We think the trial court was fully justified in holding that the telegrams and letters, as shown by the agreed statement of facts, constituted a contract of sale, and that no other reasonable construction could be placed upon the intent of the parties. The rule is clearly stated in the 24 Am. E. Enc. Law (2d Ed.) 1032, where it is said: "Immaterial variances between the offer and its acceptance may be disregarded. An offer must receive a reasonable construction, and the proposer is bound by its acceptance in that sense." We have carefully examined the authorities cited by plaintiff in error, upon which a reversal is asked. These authorities undoubtedly correctly state the law, but they are not applicable to the facts of this case. The undisputed testimony, in our opinion, shows that there was an absolute and unconditional acceptance by the plaintiff in error, and the subsequent letters of the plaintiff in error clearly indicate an intention upon its part to comply with the contract; and we are unable to perceive on what theory it failed to perform the contract, unless it was on account of the fact that the price of corn had advanced between the time of the acceptance of the proposition and the time that cars could be secured in which to make the shipment.
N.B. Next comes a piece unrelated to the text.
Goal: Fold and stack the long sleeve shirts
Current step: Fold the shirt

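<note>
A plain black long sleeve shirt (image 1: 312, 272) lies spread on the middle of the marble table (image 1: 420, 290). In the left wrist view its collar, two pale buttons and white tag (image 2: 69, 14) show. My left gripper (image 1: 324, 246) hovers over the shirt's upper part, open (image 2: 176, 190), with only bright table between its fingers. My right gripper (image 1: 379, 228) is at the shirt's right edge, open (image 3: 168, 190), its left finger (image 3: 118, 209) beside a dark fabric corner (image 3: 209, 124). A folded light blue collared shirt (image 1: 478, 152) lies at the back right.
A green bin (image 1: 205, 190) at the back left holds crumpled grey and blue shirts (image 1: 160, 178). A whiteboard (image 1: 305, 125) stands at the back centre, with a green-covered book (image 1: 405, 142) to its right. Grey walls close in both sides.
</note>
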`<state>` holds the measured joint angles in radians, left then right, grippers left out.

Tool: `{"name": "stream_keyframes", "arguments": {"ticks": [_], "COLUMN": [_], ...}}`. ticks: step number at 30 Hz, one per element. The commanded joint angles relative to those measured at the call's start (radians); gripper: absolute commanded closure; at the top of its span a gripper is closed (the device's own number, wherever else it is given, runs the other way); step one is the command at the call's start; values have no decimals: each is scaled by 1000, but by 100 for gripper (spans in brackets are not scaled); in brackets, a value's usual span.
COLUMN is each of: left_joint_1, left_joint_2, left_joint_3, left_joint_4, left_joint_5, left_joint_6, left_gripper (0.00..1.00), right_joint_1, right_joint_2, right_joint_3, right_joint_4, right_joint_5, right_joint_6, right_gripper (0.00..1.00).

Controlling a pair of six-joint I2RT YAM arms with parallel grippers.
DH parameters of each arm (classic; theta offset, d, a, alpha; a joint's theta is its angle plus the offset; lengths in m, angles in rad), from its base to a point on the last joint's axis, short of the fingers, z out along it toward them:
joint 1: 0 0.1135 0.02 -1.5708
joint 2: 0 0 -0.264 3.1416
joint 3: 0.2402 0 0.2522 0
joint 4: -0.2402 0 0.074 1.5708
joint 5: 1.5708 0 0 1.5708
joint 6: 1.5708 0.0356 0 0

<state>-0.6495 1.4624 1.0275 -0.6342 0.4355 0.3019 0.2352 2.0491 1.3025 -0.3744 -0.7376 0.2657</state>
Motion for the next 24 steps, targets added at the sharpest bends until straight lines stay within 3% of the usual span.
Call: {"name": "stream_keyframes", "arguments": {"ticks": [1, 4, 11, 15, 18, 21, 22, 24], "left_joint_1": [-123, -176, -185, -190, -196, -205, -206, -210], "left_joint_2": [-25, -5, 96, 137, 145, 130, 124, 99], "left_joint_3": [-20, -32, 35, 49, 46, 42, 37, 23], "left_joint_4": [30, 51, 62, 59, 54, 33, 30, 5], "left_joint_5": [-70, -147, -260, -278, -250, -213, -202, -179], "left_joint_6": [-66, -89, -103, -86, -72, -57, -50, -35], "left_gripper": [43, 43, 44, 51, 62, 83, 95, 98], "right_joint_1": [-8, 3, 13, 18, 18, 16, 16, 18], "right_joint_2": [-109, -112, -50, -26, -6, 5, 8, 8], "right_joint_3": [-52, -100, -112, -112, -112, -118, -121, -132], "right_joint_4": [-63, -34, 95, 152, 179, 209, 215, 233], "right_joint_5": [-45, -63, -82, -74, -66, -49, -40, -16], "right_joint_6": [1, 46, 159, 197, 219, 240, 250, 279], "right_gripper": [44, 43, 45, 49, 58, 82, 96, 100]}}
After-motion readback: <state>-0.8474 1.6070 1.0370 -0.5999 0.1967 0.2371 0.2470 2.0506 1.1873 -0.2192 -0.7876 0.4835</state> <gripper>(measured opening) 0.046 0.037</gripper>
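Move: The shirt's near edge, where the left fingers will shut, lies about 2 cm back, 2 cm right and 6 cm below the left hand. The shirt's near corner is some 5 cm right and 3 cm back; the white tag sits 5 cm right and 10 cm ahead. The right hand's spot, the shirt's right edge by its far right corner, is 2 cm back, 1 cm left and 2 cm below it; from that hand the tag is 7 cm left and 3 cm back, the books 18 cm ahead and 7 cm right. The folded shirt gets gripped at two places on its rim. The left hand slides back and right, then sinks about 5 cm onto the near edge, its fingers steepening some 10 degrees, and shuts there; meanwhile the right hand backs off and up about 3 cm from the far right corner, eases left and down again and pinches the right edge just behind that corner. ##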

We think this is a clear case of the breach of a just, valid, and binding obligation, and that the defendant in error was entitled to recover such damages *361 ages as it sustained by reason of the nonperformance of the contract.

There is no merit in the contention of the plaintiff in error, and the judgment of the court below is affirmed.

Irwin, J., absent; all the other Justices concurring.